No less resolute was the effort of Ambrose in resisting the errors of Arianism, and he also adapted himself to the work in hand. He had not been afraid of Platonism. On the other hand, we are told that Plato, next to his Bible, constituted a part of his daily reading, and that, too, in the period of his ripest Christian experience, and when he carried his studies and his prayers far into the hours of the night. But in dealing with Arianism he needed a special understanding of all its intricacies, and when among its advocates and supporters he encountered a powerful empress as well as her ablest advocates, he had need of all the powers within him—that power of moral earnestness which had led him to give all his property to the poor—that power of strong faith, which prepared him, if need be, to lay down his life—the power of a disciplined intellect, and a thorough knowledge of the whole issue.

5. The early Fathers not only studied the heathen philosophies of Plato and Aristotle, but they learned to employ them, and their successors continued to employ them, even to the Middle Ages, and the period of the Reformation. As an intellectual framework, under which truth should be presented in logical order, it became a strong resource of the early Christian teachers. Let me refer you on this point to the clear statements of Professor Shedd.[33] He has well said that "when Christianity was revealed in its last and beautiful form by the incarnation of the Eternal World, it found the human mind already occupied by human philosophy. Educated men were Platonists, or Stoics, or Epicureans. During the age of Apologetics, which extended from the end of the apostolic age to the death of Origen, the Church was called to grapple with these systems, to know as far as possible what they contained, and to discriminately treat their contents, rejecting some things, utilizing others." "We shall see," he continues, "that Plato, Aristotle, and Cicero exerted more influence than all other philosophic minds united upon the greatest of Christian Fathers, upon the greatest of the School men, and upon the greatest of the theologians of the Reformation, Calvin and Melancthon; and if we look at European philosophy, as it has been unfolded in England, Germany, and France, we can perceive that all the modern philosophic schools have discussed the principles of human reason in very much the same manner in which Plato and Aristotle discussed them twenty-two centuries ago."

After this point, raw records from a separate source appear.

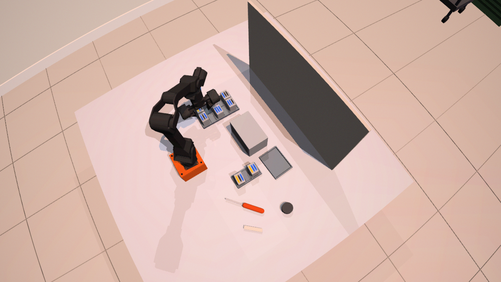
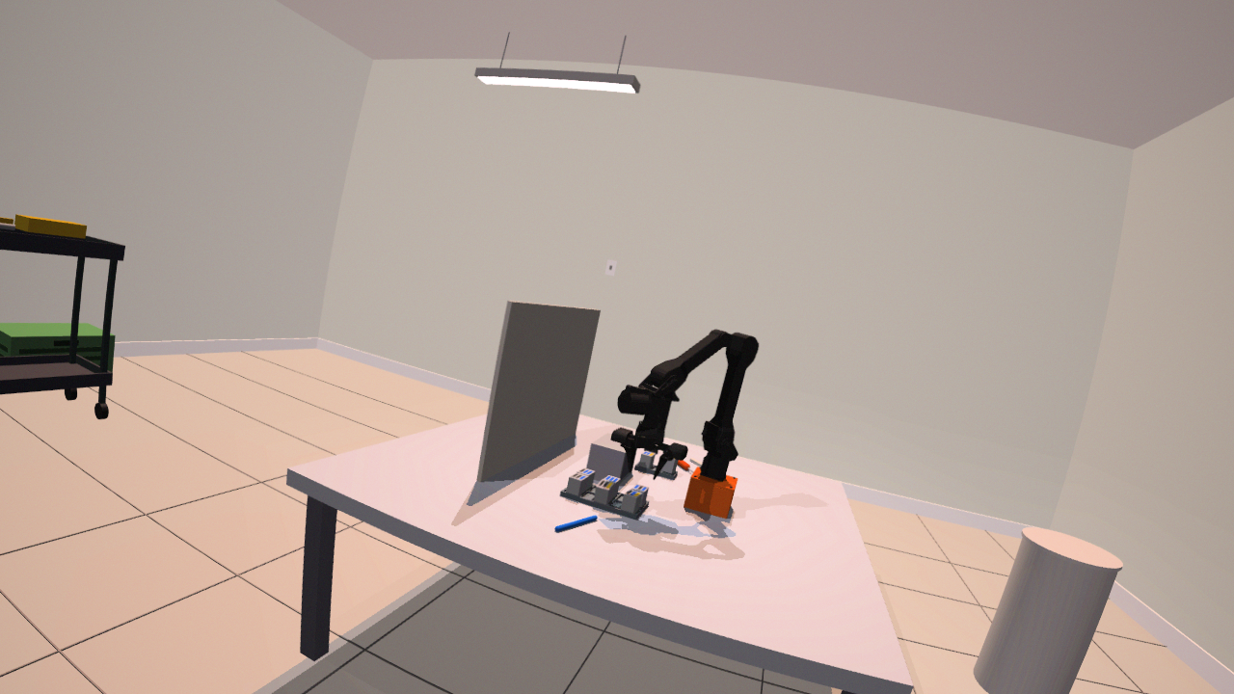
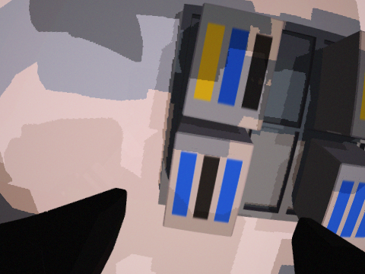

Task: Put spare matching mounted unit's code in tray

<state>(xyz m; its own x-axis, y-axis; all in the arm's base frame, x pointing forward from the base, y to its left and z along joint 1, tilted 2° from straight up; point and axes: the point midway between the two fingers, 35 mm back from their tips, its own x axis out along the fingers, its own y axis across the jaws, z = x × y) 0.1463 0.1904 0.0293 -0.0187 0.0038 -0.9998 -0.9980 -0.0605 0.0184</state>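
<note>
Now: the grey spare block 4 cm below my gripper tip and 1 cm to the right of it. From my gripper tip the other things lie so: grey mounted unit 18 cm to the right, 15 cm ahead, 3 cm below; blue pen 22 cm to the left, 8 cm below, 6 cm ahead; dark flat tray 35 cm to the right, 20 cm ahead, 8 cm below.
</note>
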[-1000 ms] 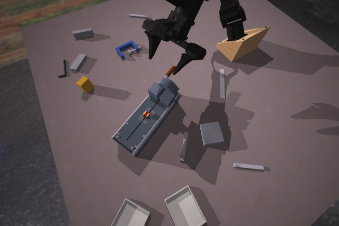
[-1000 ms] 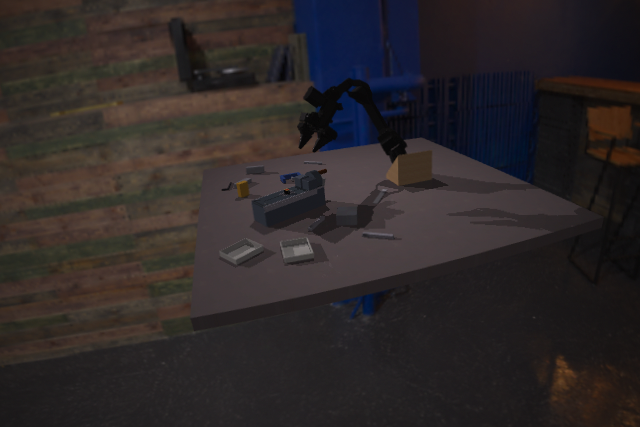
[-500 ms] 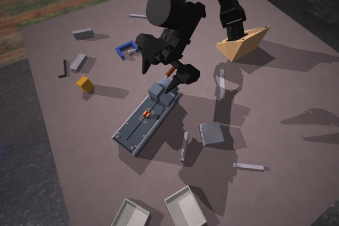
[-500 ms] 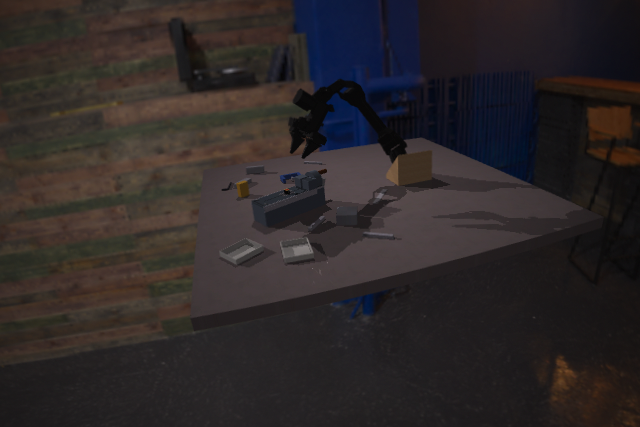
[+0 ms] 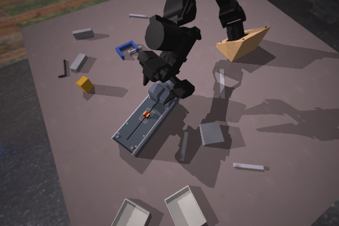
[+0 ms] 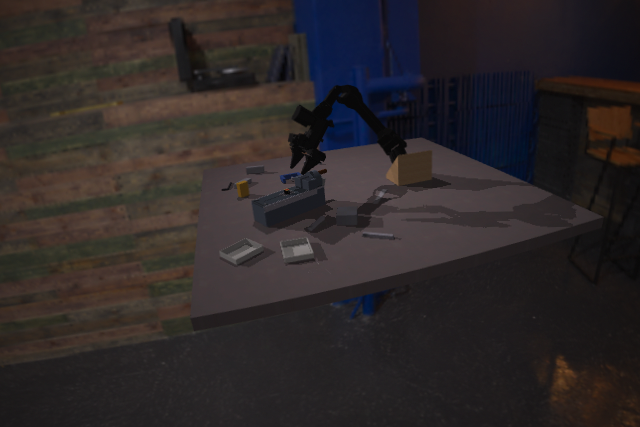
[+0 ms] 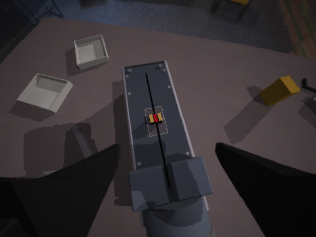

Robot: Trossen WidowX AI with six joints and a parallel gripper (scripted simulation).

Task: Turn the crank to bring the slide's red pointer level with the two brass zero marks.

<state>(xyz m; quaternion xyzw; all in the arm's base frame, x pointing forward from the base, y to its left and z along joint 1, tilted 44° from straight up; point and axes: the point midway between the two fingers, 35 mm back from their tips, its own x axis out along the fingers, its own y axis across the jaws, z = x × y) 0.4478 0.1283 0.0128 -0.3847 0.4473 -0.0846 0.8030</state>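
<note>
My gripper tip is 11 cm past the brown crank handle, 7 cm to the left of it and 4 cm above it. Round my gripper tip: grey block 18 cm to the left, 13 cm below, 12 cm behind; then yellow block 24 cm to the right, 19 cm ahead, 11 cm below; then red pointer 6 cm below, 5 cm ahead, 2 cm to the left.
</note>
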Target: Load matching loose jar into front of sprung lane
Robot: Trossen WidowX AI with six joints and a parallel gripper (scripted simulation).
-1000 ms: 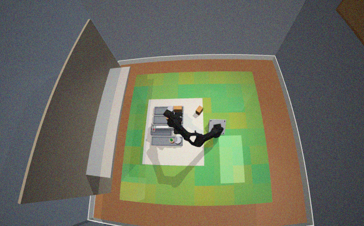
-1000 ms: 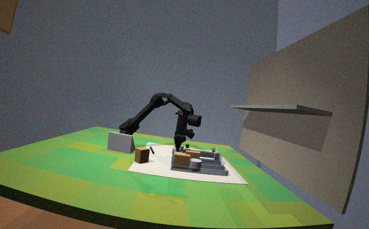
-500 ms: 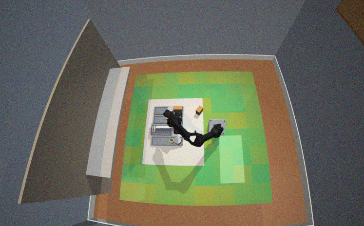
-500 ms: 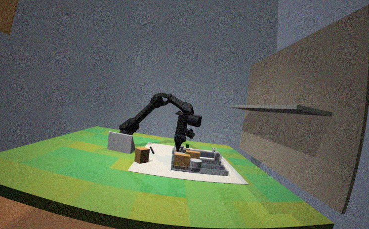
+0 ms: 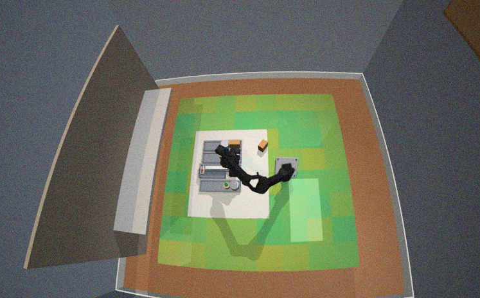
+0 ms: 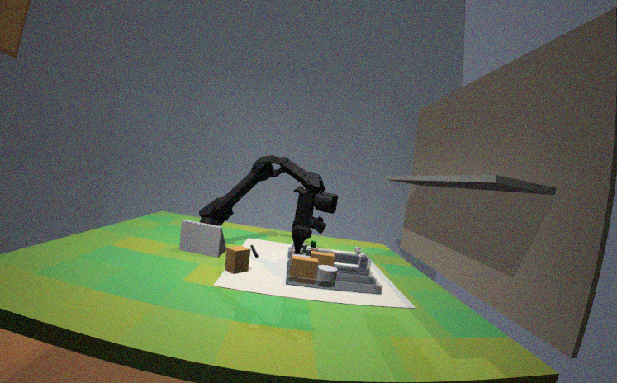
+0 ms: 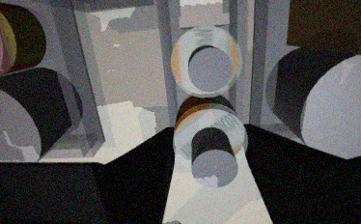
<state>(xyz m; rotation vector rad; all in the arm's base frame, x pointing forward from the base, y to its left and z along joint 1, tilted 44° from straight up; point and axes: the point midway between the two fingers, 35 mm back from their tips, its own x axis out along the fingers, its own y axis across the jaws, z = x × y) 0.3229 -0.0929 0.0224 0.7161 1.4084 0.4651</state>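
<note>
The white mat lies 6 cm ahead of my gripper tip, 5 cm below it and 1 cm to the left of it. The rest, counted from my gripper tip: black rod: 15 cm behind, 11 cm to the left, 4 cm below; shelf: 51 cm ahead, 32 cm above, 3 cm to the right; brown box: 19 cm behind, 13 cm to the right, 1 cm below.
</note>
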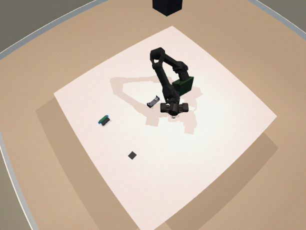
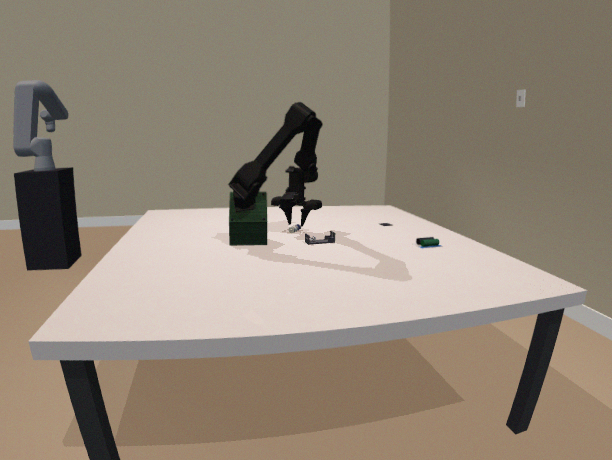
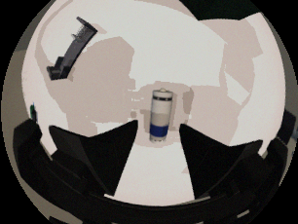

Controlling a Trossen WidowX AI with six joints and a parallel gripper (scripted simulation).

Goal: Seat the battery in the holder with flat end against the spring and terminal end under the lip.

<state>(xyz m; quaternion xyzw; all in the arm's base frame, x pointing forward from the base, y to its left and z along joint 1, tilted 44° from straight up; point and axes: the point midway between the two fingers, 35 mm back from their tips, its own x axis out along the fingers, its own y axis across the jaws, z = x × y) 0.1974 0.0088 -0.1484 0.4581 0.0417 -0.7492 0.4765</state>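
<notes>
The white battery is 10 mm below my gripper tip.
</notes>
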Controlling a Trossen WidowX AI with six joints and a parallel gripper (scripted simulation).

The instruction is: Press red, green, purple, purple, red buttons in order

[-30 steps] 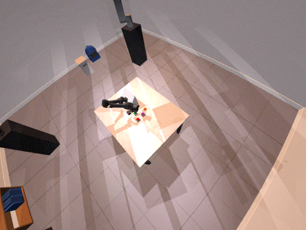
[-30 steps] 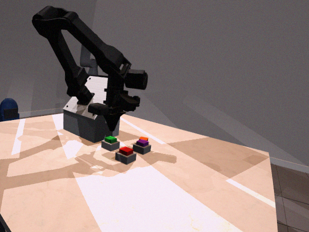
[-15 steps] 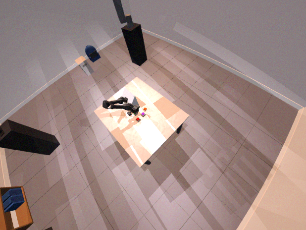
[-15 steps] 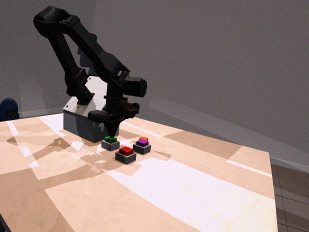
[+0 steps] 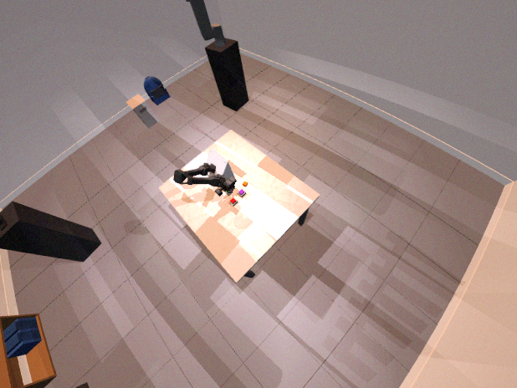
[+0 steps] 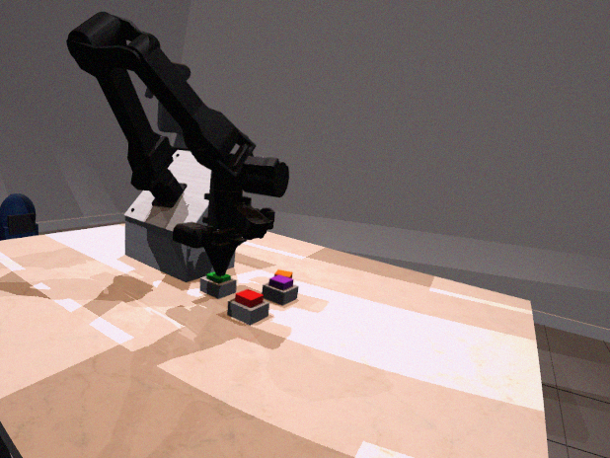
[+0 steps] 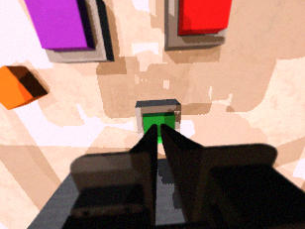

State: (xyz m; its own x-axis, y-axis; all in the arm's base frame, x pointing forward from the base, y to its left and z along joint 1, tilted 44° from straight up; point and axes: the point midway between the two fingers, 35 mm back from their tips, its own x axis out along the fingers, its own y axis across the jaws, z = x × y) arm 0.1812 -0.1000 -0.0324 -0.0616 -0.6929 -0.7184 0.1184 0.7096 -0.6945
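The green button lies 1 cm below my gripper tip. Round my gripper tip: small orange block 6 cm ahead, 14 cm to the left, 2 cm below; red button 9 cm ahead, 5 cm to the right; purple button 10 cm ahead, 6 cm to the left.
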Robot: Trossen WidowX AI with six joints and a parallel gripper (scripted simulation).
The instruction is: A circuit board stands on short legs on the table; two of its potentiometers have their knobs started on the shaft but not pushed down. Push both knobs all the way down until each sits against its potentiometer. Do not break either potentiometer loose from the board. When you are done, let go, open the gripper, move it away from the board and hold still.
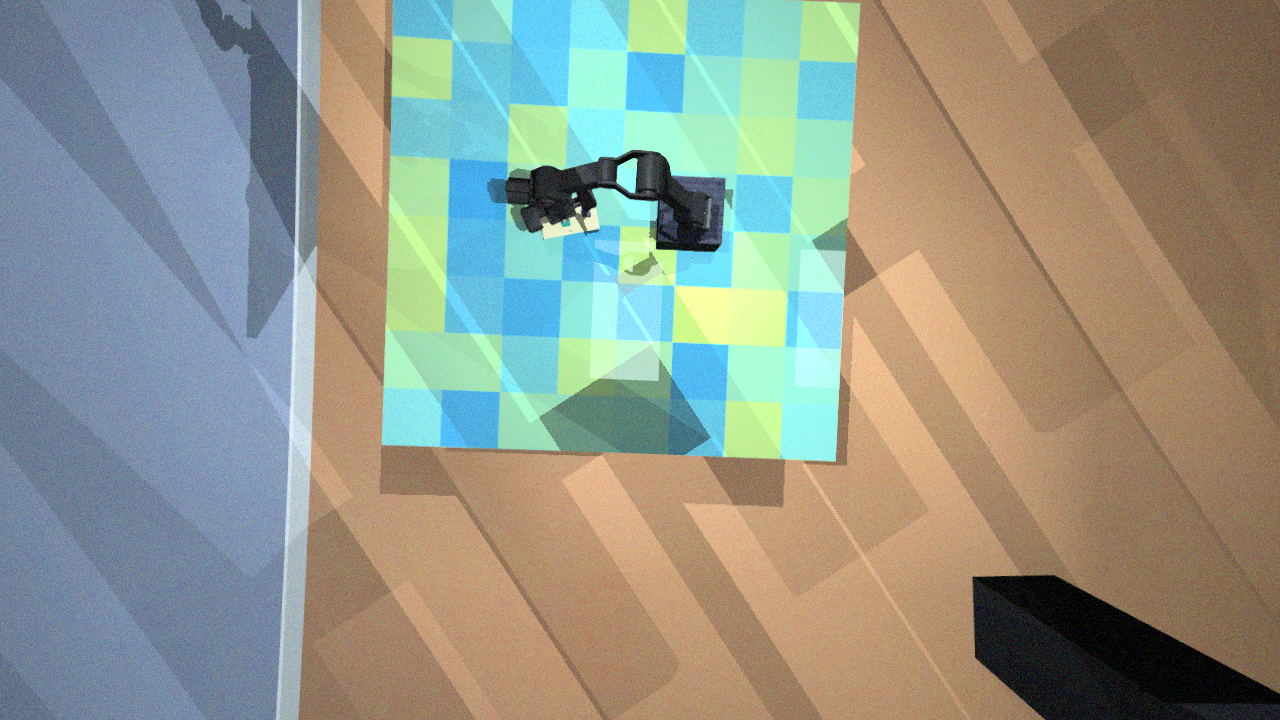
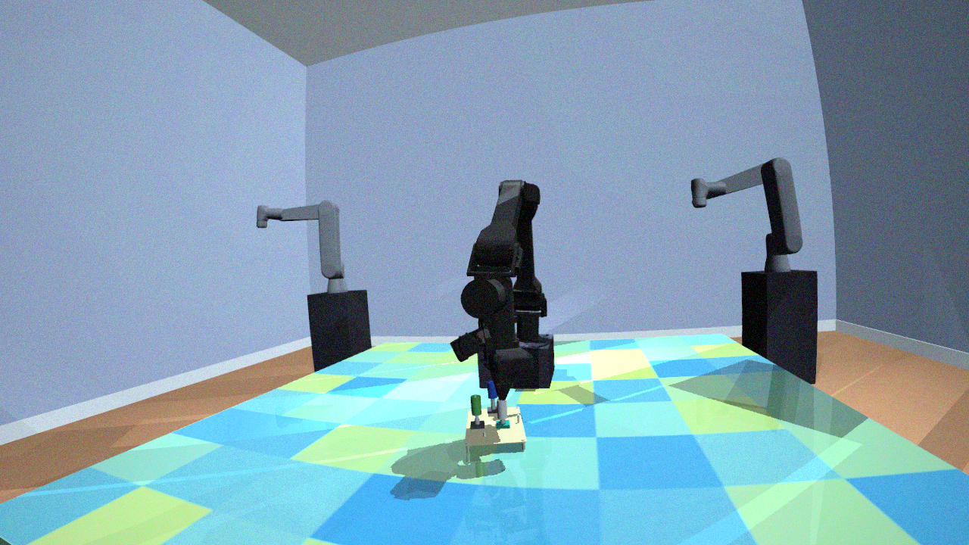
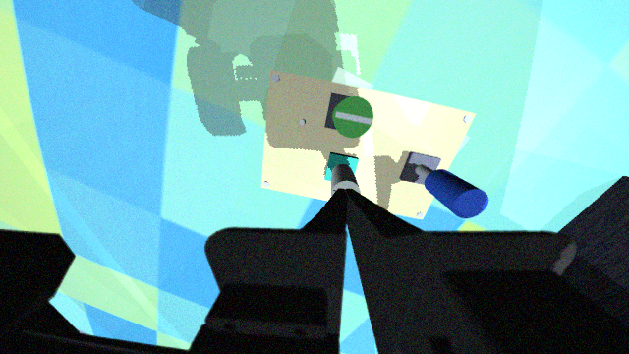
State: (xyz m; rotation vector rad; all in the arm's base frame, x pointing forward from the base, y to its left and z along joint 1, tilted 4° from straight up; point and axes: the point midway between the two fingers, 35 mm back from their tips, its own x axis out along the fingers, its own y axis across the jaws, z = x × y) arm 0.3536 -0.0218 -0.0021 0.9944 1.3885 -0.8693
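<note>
Now: the green knob 20 mm ahead of my gripper tip and 40 mm to the right of it. Round my gripper tip: grey knob: 10 mm below; then teal potentiometer: 30 mm below.
</note>
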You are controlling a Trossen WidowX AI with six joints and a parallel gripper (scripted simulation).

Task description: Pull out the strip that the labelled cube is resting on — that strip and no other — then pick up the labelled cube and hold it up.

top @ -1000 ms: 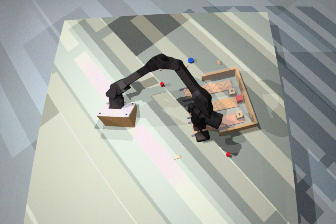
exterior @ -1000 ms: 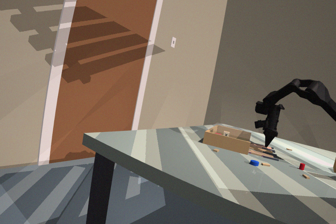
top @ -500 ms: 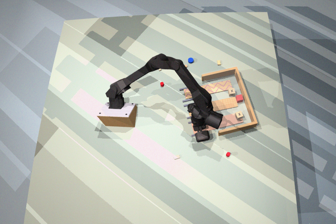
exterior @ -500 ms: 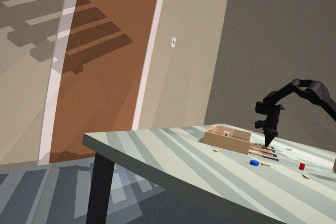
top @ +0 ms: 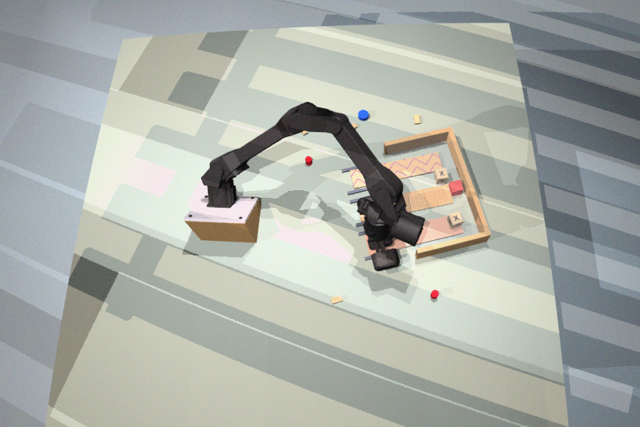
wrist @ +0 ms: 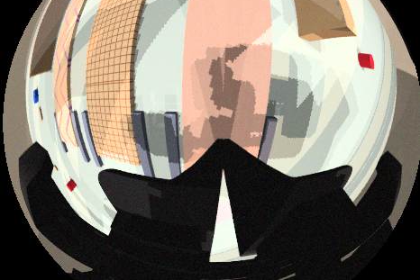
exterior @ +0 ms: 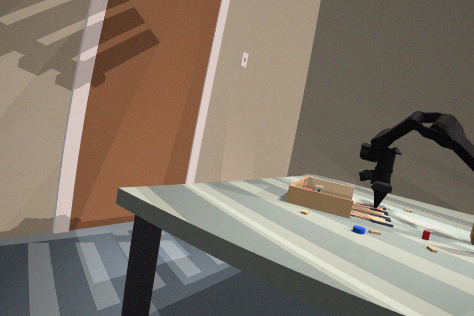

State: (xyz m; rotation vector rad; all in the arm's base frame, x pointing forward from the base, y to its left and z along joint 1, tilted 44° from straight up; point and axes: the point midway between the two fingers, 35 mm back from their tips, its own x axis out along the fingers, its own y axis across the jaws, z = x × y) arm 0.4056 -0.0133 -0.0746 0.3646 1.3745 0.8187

I need hardly say, in closing, that it is not necessary to borrow from the heathen systems of to-day as extensively as the Fathers did from the systems of Greece and Rome, and it would be discordant with good taste to illustrate our sermons with quotations from the Hindu poets as lavishly as good Jeremy Taylor graced his discourses with gems from the poets of Greece. But I think that we may so far heed the wise examples furnished by Church history as to face the false systems of our time with a candid and discriminating spirit, and by a more adequate knowledge to disenchant the bugbears with which their apologists would alarm the Church.

We are entering upon the broadest and most momentous struggle with heathen error that the world has ever witnessed. Again, in this later age, philosophy and multiform speculation are becoming the handmaids of Hindu pantheism and Buddhist occultism, as well as of Christian truth. The resources of the East and the West are combined and subsidized by the enemy as well as by the Church. As in old Rome and Alexandria, so now in London and Calcutta all currents of human thought flow together, and truth is in full grapple with error. It is no time to be idle or to take refuge in pious ignorance, much less to fear heathen systems as so many haunted houses which superstitious people dare not enter—as if the Gospel were not as potent a talisman now as it was ages ago. Let us fearlessly enter these abodes of darkness, throw open the shutters, and let in the light of day, and the hobgoblins will flee. Let us explore every dark recess, winnow out the miasma and the mildew with the pure air of heaven, and the Sun of Righteousness shall fill the world.